On ne pourrait que regretter que soit préférée à une démarche d’implication collective et de mutualisation des intérêts une logique d’appropriation de telle ou telle part du potentiel scientifique ou de service au profit d’un seul établissement et telle n’est pas l’approche que souhaite promouvoir l’Inalco, car elle n’est sans doute pas la démarche la plus prometteuse.

Paris et l’Île de France, tant en potentiel de recherche qu’en richesse documentaire réunissent des forces importantes et beaucoup de partenariats souhaitables, tant entre recherches orientalistes de tous profils (de l’érudition classique à l’expertise et à la prospective économique et sociale) qu’entre celles-ci et de multiples disciplines des sciences humaines et sociales, des sciences de la matière, de la Terre et de l’univers. J’ai fait savoir à de multiples interlocuteurs, depuis 2005, alors que se préfiguraient les unions d’établissements que sont désormais les PRES, puis lors de leur mise en œuvre, que ces transformations, si elles conduisaient à aggraver les divisions, à rendre étanches les cloisonnements et concurrences qui s’étaient

instaurés entre beaucoup d’universités, iraient à l’encontre du renforcement invoqué. La proposition de création d’une puissante UMR consacrée à l’Asie et commune aux établissements dans lesquels ces recherches présentent une pertinence forte, à laquelle le Réseau Asie apporterait ses compétences et ses forces propres, permettrait de répondre aux attentes et de promouvoir les intérêts tant de chaque partenaire que de l’ensemble et me semble donc digne de retenir l’attention.

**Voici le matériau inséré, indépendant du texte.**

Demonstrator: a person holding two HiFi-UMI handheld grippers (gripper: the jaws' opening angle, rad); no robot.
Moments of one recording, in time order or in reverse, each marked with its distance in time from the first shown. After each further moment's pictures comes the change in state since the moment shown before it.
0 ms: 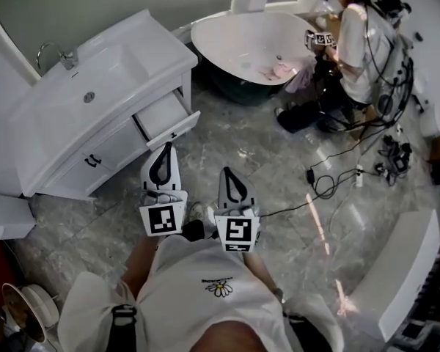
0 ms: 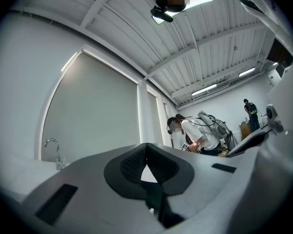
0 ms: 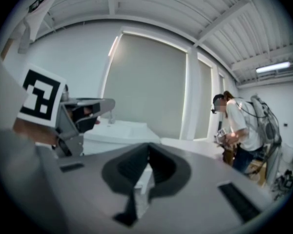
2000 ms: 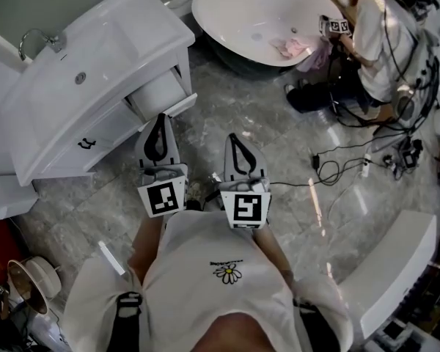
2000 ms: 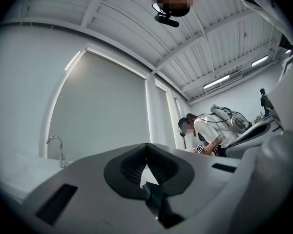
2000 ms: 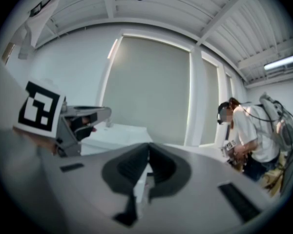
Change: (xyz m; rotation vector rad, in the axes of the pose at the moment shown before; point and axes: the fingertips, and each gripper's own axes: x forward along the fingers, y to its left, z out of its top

Un établissement tel que l’Inalco, qui a consenti depuis une quinzaine d’année des efforts importants pour consolider ses capacités de recherche en même temps qu’il a renouvelé ses équipements1

, a pour ambition de favoriser ce qui peut permettre la construction de multiples partenariats. Il entend jouer au sein de ce processus un rôle ouvert et constructif. Pour l’Inalco une collaboration renforcée avec les organismes de recherche comme avec l’ensemble de ses partenaires permettrait de donner une ampleur et une visibilité supplémentaires aux enseignements et aux recherches sur l’Asie. Les uns comme les autres savent que l’institut a le potentiel et la volonté d’une telle politique.

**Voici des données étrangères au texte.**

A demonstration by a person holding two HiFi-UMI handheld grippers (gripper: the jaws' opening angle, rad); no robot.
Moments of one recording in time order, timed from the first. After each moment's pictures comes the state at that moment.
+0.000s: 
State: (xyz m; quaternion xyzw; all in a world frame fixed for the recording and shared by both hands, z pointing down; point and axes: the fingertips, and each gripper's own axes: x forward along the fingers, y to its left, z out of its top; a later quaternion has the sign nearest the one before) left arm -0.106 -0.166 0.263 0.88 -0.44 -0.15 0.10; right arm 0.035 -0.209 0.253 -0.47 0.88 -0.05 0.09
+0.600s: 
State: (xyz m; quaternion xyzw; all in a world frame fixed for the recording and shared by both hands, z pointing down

Sans doute d’autres alternatives peuvent-elles être avancées et je suis persuadé qu’elles seront examinées avec attention. Du moins est-il avant tout nécessaire que ces projets aient pour finalité et pour logique la consolidation du potentiel parisien et régional pour un champ d’étude dont l’actualité est à ce point crucial.

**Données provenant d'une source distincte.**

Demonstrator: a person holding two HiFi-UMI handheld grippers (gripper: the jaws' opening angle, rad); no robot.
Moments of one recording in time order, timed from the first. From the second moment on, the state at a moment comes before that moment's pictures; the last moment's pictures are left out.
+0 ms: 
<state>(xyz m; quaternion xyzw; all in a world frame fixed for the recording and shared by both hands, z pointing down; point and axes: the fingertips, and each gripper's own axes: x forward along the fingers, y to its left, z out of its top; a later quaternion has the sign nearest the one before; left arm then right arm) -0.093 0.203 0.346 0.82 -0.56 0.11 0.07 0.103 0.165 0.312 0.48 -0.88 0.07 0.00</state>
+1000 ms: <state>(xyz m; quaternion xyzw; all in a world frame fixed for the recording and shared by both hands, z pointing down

Jacques Legrand, Professeur des universités (langue, littérature et civilisation mongoles), est Président de l’Inalco (2005-2013) et Président du Conseil académique de l’Institut international pour l’étude des civilisations nomades

(IISNC, UNESCO, Ulaanbaatar, 1998-).

1

Installé depuis septembre 2011 dans son nouveau bâtiment du 65 rue des Grands Moulins qui héberge, en même temps que la BULAC, les enseignements de ses plus de 90 langues, l’Inalco a en outre procédé au ravalement et à la rénovation de son bâtiment historique du 2 rue de Lille, qui abrite depuis la fin de l’été 2012 l’ensemble de ses équipements et équipes de recherche ».